Abstract:

Pib is a well-characterized rice blast-resistance gene belonging to the nucleotide binding site (NBS) and leucine-rich repeat (LRR) superfamily. Expression of Pib was low under non-challenged conditions, but strongly induced by the blast-causing fungal pathogen Magnaporthe grisea, thereby conferring resistance to the pathogen. It is generally established that cytosine methylation of the promoter-region often plays a repressive role in modulating expression of the gene in question. We report here that two critical regions of the Pib promoter were heavily CG cytosine-methylated in both cultivars studied. Surprisingly, induced expression of Pib by M. grisea infection did not entail its promoter demethylation, and partial demethylation by 5-azacytidine-treatment actually reduced Pib expression relative to wild-type plants. Accordingly, the blast disease-resistance was compromised in the 5′-azaC-treated plants relative to wild-type. In contrast, the disease susceptibility was not affected by the 5′-azaC treatment in another two rice cultivars that did not contain the Pib gene, ruling out effects of other R genes and non-specific genotoxic effects by the drug-treatment as a cause for the compromised Pib-conditioned blast-resistance. Taken together, our results suggest that promoter DNA methylation plays a novel enhancing role in conditioning high-level of induced expression of the Pib gene in times of M. grisea infection, and its conferred resistance to the pathogen.

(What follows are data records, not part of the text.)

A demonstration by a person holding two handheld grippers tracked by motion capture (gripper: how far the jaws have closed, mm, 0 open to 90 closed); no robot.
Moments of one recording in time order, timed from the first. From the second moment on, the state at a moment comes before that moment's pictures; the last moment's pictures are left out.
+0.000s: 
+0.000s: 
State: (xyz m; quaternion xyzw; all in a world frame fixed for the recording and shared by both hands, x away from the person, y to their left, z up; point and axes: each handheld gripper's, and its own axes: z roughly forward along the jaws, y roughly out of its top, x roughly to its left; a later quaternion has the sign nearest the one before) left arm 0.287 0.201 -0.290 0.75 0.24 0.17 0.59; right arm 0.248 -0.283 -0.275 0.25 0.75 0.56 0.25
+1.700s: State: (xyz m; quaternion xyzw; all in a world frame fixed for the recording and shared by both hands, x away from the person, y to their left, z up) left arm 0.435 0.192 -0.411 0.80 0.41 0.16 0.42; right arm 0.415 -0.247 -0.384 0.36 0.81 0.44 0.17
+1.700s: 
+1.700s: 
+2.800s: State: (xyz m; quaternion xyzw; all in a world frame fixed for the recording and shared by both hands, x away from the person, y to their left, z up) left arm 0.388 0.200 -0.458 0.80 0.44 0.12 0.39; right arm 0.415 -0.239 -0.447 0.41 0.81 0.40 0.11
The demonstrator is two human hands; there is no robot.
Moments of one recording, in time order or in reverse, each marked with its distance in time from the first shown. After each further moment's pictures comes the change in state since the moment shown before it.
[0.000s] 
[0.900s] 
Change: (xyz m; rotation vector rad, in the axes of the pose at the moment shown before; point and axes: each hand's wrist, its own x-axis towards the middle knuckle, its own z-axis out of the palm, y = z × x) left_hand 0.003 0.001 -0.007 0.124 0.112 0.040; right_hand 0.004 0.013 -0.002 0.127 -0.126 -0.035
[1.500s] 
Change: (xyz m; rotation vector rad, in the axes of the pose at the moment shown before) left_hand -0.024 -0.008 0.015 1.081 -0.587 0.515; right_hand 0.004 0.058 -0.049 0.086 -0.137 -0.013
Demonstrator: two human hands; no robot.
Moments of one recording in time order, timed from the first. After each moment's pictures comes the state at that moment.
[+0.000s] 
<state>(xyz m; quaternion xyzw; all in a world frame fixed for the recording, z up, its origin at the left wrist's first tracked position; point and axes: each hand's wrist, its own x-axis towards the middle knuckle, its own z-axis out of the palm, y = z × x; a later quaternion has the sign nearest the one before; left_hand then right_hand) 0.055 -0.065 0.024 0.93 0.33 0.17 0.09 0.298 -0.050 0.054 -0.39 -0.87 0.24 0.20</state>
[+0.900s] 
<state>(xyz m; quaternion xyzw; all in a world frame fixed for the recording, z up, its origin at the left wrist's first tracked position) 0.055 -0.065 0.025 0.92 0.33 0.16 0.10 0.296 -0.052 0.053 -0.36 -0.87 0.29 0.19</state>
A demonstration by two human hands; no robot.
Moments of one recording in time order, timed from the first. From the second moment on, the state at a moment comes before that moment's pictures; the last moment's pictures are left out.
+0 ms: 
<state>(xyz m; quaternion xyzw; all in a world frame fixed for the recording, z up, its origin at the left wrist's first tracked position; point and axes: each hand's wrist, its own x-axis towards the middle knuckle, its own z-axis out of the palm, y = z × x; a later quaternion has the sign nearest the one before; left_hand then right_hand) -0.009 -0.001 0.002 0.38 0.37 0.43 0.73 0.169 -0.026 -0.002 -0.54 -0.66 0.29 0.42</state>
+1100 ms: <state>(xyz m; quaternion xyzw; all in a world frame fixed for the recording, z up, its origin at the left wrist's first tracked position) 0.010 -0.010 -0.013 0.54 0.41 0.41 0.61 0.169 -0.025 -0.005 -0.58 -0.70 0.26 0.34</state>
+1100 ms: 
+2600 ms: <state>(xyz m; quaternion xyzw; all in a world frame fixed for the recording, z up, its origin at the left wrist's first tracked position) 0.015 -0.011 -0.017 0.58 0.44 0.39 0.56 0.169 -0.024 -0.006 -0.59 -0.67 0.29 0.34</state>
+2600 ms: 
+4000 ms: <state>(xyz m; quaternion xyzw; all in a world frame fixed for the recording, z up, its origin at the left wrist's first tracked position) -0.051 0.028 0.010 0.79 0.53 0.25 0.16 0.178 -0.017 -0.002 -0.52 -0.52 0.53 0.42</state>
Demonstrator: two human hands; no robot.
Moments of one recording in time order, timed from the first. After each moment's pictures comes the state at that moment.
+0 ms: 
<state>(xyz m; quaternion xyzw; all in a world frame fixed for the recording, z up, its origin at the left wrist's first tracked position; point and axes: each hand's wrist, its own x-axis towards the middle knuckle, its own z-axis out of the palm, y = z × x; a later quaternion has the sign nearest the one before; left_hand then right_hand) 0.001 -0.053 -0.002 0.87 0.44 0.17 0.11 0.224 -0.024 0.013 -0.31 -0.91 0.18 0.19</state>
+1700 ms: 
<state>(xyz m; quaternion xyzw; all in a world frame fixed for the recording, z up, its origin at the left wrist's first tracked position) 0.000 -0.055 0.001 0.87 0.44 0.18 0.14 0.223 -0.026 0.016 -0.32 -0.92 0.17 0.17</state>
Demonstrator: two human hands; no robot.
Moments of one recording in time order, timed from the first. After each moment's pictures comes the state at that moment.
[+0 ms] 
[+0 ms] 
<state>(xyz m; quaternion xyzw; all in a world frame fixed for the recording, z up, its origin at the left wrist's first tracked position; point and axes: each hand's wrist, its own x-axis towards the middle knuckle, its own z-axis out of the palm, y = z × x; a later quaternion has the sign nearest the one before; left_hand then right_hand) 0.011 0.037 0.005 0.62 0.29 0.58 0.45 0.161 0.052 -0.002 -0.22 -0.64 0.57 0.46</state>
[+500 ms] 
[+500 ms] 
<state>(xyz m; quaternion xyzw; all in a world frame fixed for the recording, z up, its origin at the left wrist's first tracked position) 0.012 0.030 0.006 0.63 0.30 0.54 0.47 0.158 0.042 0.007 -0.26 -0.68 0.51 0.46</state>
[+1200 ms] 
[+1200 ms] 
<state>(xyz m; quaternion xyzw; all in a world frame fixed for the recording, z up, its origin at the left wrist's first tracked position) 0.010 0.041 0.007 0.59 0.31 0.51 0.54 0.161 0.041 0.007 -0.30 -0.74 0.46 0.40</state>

Keywords: DNA methylation; Magnaporthe grisea; blast-resistance; induced Pib expression.

Li Y, Xia Q, Kou H, Wang D, Lin X, Wu Y, Xu C, Xing S and Liu B (2011) Induced Pib expression and resistance to Magnaporthe grisea are compromised by cytosine demethylation at critical promoter regions in rice. J. Integr. Plant Biol. 53(10), 814-823.

Key words: blast-resistance, DNA methylation, induced Pib expression, Magnaporthe grisea.